#### Records provided:
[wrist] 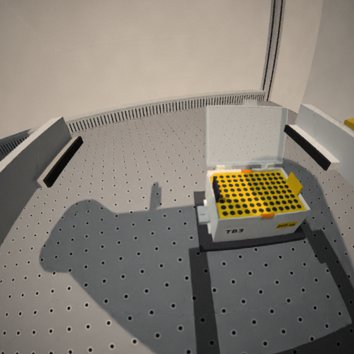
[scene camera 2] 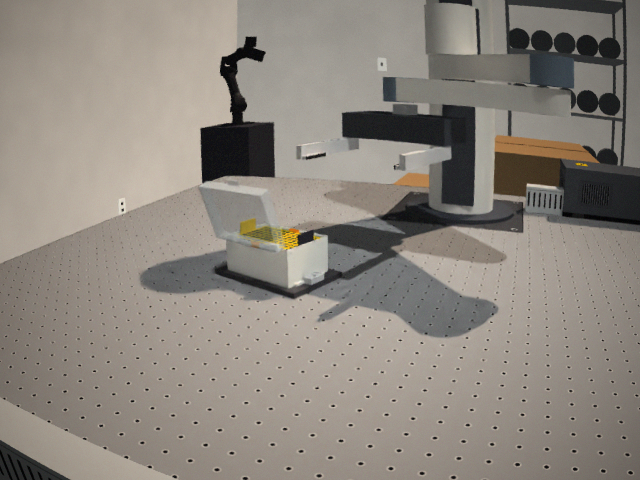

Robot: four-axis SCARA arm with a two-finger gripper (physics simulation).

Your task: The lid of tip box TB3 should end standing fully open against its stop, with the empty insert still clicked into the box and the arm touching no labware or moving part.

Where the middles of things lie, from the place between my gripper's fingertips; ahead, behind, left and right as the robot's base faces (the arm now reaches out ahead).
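Taking the yellow insert (wrist: 240, 194) first, I find my hand 10 cm to the left of it, 1 cm short of it and 11 cm above it. The clear lid (wrist: 244, 134) is 8 cm ahead of my hand, 12 cm to the right of it and 7 cm below it.
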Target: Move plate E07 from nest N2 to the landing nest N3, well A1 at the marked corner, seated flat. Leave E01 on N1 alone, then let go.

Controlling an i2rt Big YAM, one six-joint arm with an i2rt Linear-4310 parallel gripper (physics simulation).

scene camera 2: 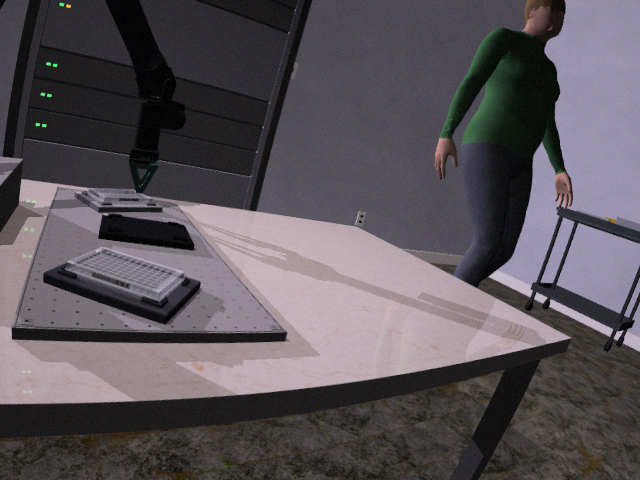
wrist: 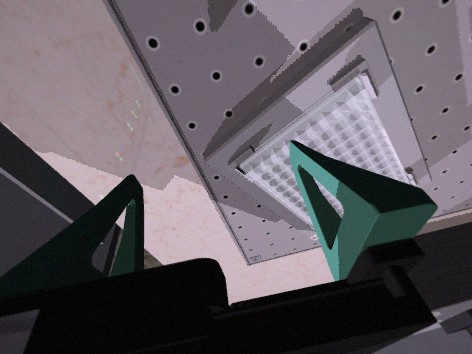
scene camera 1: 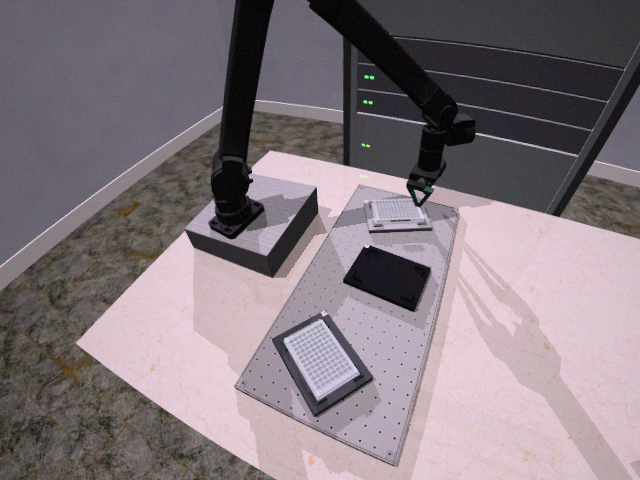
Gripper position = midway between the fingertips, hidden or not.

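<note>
Scene camera 2 has the gripper (scene camera 2: 139,189) in it, along with a black nest (scene camera 2: 115,227). The wrist view shows the gripper too (wrist: 213,165), and scene camera 1 has the gripper as well (scene camera 1: 423,196).
</note>
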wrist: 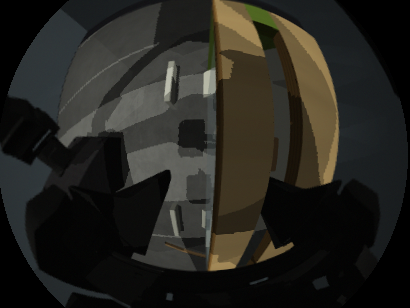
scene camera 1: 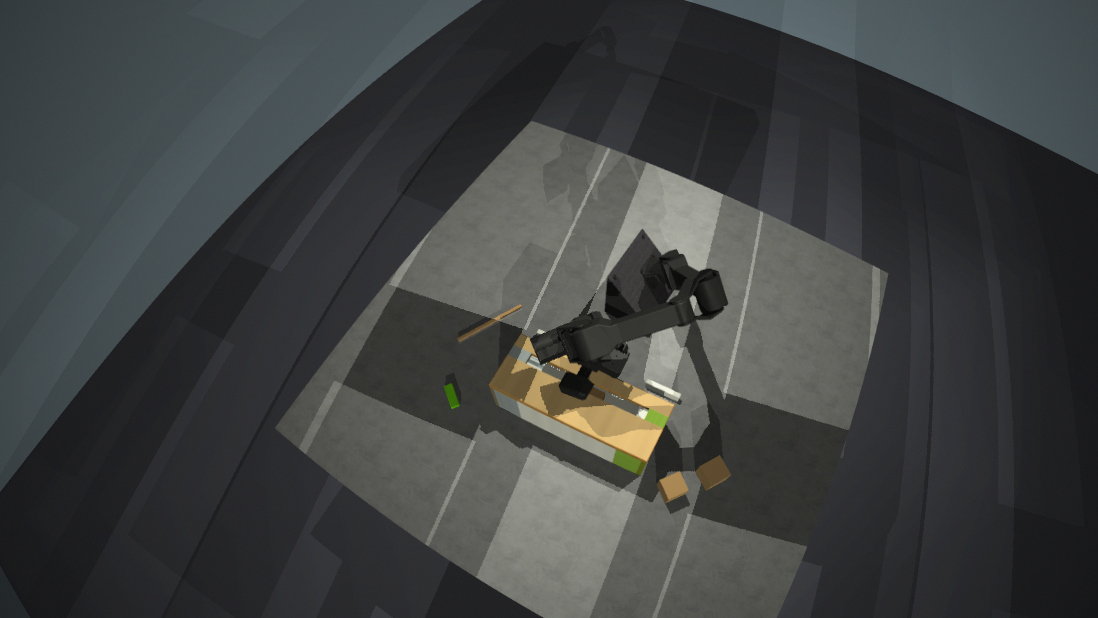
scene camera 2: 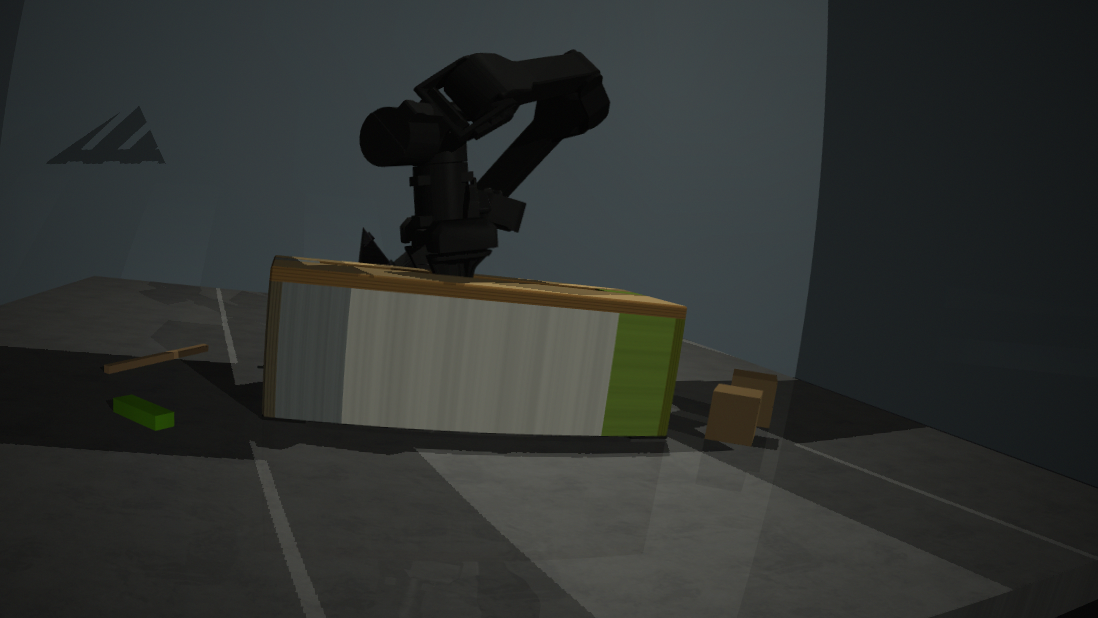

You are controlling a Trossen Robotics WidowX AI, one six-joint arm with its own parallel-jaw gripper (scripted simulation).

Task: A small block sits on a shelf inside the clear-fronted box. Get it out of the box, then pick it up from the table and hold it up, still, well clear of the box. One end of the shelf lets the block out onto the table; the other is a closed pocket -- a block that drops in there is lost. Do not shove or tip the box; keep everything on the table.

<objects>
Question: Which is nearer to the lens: the box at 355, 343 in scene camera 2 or the thin wooden stick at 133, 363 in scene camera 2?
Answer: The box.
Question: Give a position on a box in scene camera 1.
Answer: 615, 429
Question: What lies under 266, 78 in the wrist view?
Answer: A box.
</objects>
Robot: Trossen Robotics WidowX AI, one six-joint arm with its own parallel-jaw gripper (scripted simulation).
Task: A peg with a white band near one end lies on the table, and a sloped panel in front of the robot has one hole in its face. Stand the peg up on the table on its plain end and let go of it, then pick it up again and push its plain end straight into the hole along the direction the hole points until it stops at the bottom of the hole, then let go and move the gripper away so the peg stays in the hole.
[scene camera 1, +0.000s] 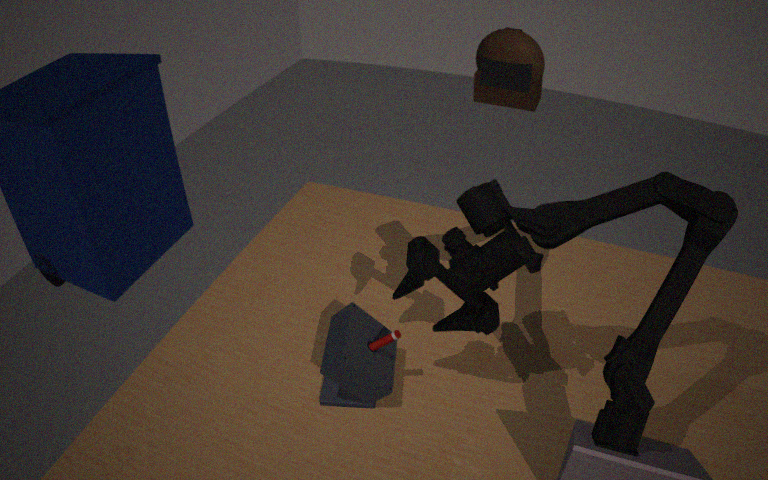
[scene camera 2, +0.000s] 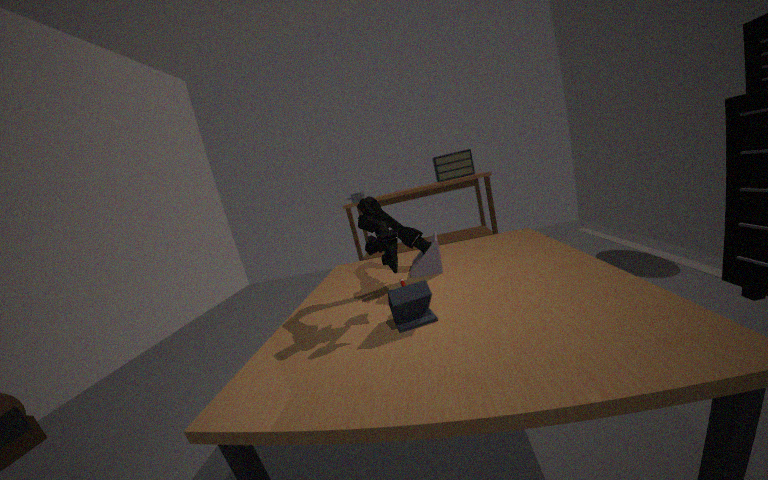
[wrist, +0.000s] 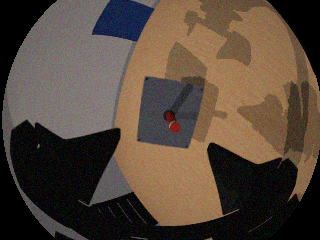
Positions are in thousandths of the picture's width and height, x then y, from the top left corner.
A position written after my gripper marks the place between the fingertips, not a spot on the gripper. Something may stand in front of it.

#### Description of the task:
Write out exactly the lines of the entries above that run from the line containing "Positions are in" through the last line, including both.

#### Output below:
Positions are in thousandths of the picture's width and height, x then y, from the top left corner.
A position written after my gripper marks the place between the fingertips, not a spot on the gripper. Something may stand in front of it.

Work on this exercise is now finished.